§ **Task instructions**: Repeat every entry exactly as it stands. Omit the images.

━━━━━━━━━━━━━━━━━━━━

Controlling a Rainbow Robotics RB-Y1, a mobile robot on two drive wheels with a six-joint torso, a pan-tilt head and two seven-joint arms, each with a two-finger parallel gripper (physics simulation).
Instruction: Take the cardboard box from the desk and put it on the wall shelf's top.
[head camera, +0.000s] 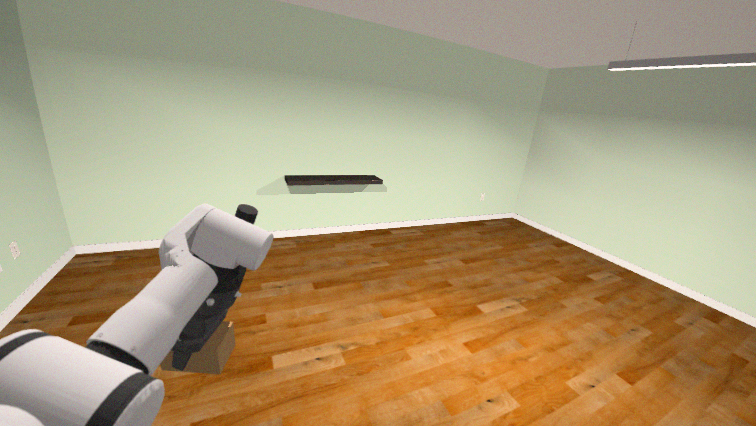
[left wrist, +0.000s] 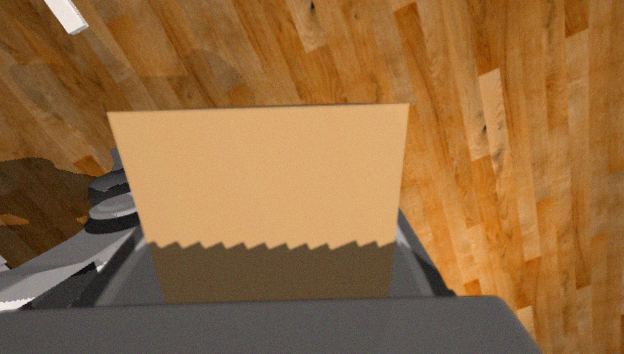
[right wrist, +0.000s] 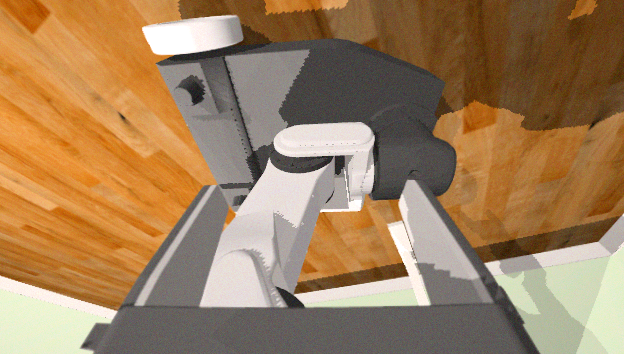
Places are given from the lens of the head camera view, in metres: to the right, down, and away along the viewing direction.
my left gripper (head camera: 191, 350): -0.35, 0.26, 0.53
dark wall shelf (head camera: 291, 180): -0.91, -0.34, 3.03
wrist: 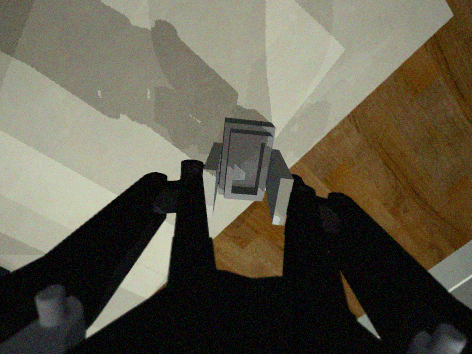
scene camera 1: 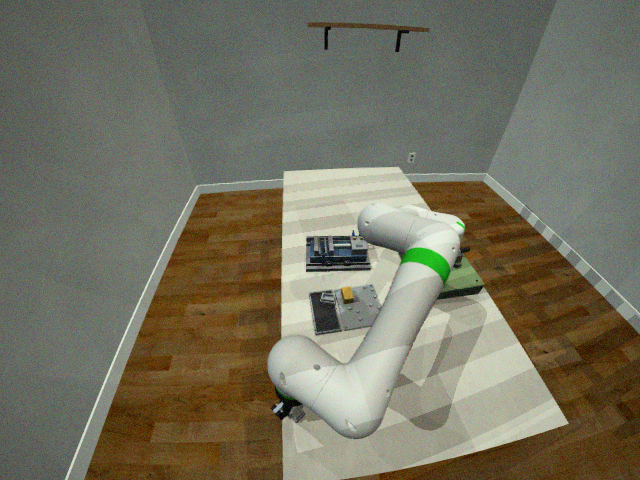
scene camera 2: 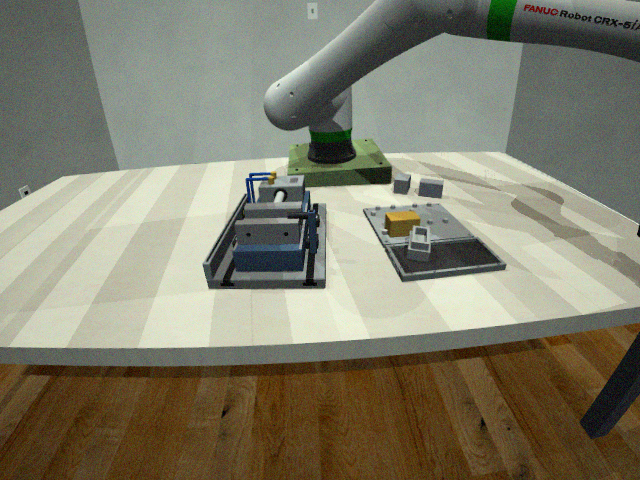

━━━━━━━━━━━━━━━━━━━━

§ **Answer below**:
Controlling a Rainbow Robotics RB-Y1, a mobile robot on two drive wheels with a six-joint torso, a pan-tilt head and two seven-joint arms, each with a two-finger parallel gripper (physics simulation).
Instruction: Take the cardboard box from the desk and put it on the wall shelf's top.
[head camera, +0.000s] 
[left wrist, +0.000s] 
[right wrist, +0.000s] 
Places are given from the lens of the head camera view, in metres: to the right, down, and away along the viewing direction.
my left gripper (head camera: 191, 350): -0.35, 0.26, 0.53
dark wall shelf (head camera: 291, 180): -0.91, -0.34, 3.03
wrist: 
scene camera 1: 
scene camera 2: 

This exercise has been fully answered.